*Problem description*: Check each line below for "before" and give the count of those that have it, nothing else.
==== Given data ====
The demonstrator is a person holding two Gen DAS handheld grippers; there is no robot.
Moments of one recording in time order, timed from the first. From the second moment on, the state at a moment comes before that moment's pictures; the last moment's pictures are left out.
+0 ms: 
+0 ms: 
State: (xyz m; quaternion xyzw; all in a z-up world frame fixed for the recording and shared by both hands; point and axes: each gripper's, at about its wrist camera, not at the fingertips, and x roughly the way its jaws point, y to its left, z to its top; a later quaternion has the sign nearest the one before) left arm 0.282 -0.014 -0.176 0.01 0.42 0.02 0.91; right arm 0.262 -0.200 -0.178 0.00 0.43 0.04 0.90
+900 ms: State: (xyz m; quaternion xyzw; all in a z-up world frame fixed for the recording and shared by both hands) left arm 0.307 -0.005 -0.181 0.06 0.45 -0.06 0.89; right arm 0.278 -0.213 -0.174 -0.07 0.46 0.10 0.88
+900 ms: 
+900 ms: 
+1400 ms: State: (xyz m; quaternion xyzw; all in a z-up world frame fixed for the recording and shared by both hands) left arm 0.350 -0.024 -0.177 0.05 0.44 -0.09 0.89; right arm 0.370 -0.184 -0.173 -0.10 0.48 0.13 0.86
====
*Task result*: 2